One of the best features is the ‘Enquiry’ section. Here pupils can search for what they are interested in according to pictures, names, and titles. They can also make use of an advanced search option. If children are undecided on what to read, they can click on a wheel and this will generate some different choices from a range of subjects.
Junior Librarian integrates with Accelerated Reader from Renaissance Learning, which means certain titles can be accessed that link to levelled quizzes.
So, with Junior Librarian you get to create an engaging online library for everyone in your school with bags of pupil appeal. Your books won’t get ‘lost’ because you will know exactly who has what. You can track reading progress and trends simply (e.g. discover books most commonly read by boys and girls), link the library to your school VLE, set up an asset register, embed ICT and literacy, and get parents involved. The user guide is brilliant and would answer any of your questions. What’s not to like?

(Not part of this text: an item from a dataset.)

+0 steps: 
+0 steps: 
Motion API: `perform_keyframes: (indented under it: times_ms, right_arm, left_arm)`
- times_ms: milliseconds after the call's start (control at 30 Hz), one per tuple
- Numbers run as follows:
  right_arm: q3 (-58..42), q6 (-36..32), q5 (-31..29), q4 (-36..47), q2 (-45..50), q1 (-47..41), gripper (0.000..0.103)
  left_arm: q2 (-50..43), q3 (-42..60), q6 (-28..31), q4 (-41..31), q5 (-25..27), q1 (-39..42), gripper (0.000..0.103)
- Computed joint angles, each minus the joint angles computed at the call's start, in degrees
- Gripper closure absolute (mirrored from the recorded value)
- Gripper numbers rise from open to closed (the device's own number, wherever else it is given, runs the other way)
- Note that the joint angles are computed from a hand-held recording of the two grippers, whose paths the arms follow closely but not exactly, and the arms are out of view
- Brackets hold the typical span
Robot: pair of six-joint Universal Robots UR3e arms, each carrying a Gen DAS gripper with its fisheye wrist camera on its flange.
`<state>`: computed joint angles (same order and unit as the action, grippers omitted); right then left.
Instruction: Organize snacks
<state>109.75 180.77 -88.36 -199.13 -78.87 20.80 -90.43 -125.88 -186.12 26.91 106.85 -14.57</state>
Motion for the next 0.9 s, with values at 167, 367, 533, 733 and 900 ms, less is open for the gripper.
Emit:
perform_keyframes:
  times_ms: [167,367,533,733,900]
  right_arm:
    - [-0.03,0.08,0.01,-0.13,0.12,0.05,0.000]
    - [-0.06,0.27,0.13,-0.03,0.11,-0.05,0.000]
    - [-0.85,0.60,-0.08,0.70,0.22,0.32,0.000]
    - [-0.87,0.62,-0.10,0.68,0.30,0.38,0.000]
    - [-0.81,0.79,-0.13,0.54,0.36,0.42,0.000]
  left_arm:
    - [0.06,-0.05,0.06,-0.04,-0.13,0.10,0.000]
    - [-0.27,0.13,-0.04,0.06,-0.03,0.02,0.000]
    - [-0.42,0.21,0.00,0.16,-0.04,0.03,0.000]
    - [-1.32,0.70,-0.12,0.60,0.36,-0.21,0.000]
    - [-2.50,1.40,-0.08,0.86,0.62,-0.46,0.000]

Obviously funding, staffing and accommodation are critical success factors, but if you can overcome these considerations and you think a change is long overdue, Junior Librarian would make a great choice. Fifty per cent of primary schools in the UK are already using the service, so this tells you it can’t be half bad. Junior Librarian is a brilliant piece of self-service technology and offers children a truly unique experience of the library, even when the school is closed.